Polarization-Resolved Second Harmonic Generation

There are previous accounts using immunostaining that showed the relative proportion of Col I and Col III is different in IPF relative to normal lung. Specifically, Col III is relatively increased in early stage disease, and then Col I is more prevalent in later stages, corresponding to an older scar.^25,30,31 Immunostaining is not always very quantitative in general and less so for the current case as Col III antibodies have crosstalk with those for Col I as the epitope is the same.

To examine this proposed change in relative collagen isoform abundance, we employed SHG polarization analysis based on the single-axis molecular model, which is sensitive to the $\alpha$-helical pitch angle.¹¹ Based on structural biology, the pitch angle (angle of coil relative to long molecular axis) for Col III is about 2 deg higher than that of Col I. Previously, we showed that SHG could discriminate between the fibrillar morphology of varying collagen I/collagen III concentrations in mixed gels.¹⁰ We also successfully differentiated these gels based on the extracted pitch angles, where the results were consistent with known difference of Col I and III from the protein database.³²

Applying this same polarization-resolved SHG technique to image human lung tissues [Eq. (1)], we obtained pitch angles (Fig. 5) of 48.25 and 48.2 for normal and IPF, respectively, suggesting there is no measurable collagen isoform change in IPF. This could occur as there is no significant increase in Col III or it is not identifiable due to the spatial heterogeneity in IPF.

Fig. 5

Linear polarization analysis of normal (blue) and IPF (red) tissues. (a) The reconstructed pixel-based response; (b) the extracted pitch angles. The data were similar to each other, inconsistent with an increase in Col III abundance in IPF.

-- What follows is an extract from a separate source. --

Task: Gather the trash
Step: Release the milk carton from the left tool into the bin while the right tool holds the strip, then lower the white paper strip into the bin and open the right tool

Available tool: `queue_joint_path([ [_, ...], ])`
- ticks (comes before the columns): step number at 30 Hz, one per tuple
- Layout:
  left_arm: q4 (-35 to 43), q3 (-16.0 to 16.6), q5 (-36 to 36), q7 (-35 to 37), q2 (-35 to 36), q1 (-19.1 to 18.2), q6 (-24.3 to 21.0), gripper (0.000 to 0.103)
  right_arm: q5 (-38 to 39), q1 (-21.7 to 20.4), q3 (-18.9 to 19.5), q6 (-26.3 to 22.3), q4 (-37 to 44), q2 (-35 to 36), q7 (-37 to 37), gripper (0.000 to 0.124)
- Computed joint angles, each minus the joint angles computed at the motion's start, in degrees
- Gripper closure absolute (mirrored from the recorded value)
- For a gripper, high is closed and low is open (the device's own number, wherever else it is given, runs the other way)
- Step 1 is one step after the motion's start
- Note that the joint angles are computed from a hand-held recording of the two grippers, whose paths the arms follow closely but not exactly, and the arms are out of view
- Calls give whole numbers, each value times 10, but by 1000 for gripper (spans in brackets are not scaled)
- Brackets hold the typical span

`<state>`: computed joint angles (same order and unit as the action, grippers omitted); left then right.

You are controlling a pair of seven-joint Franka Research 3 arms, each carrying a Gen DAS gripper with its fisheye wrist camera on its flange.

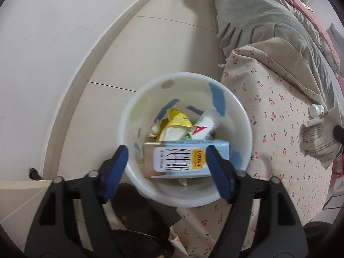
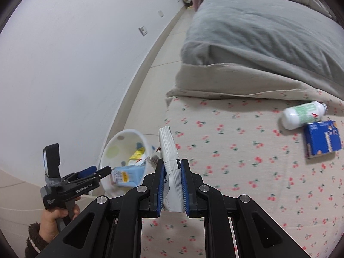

We further analyzed the helical properties of normal and IPF tissues via the SHG-CD protocol as described previously [Eq. (2)].⁵ Representative SHG-CD images are shown in Fig. 6(a) for both normal and IPF, where red and blue correspond to the sign of the response and corresponds to the polarity of the fiber and the magnitude arises from the alignment of the triple helices within the focal volume.⁵ The response is calculated using the absolute value [Eq. (2)]; we found the average SHG-CD was significantly higher (almost two-fold) in normal versus IPF [Fig. 6(b)]. This decreased chirality in IPF suggests either improper collagen fibril formation or changes in crosslinking. In principle, this would also be consistent with an increase in Col III; however, that is not consistent with the pitch angle analysis (Fig. 5).

Fig. 6

(a), (b) Normalized SHG-CD data of cleared normal (blue) and IPF (red) lung tissues measured at 780-nm excitation wavelength. (a) The red and blue correspond to positive and negative SHG-CD values, respectively, which are determined by the fiber polarity. (b) Standard error bars are shown. Number of unique images were 134 and 121 for IPF and normal, respectively. $\text{Field size}=85\times 85\mu \mathrm{m}$. Note: **** represents $p<0.00001$.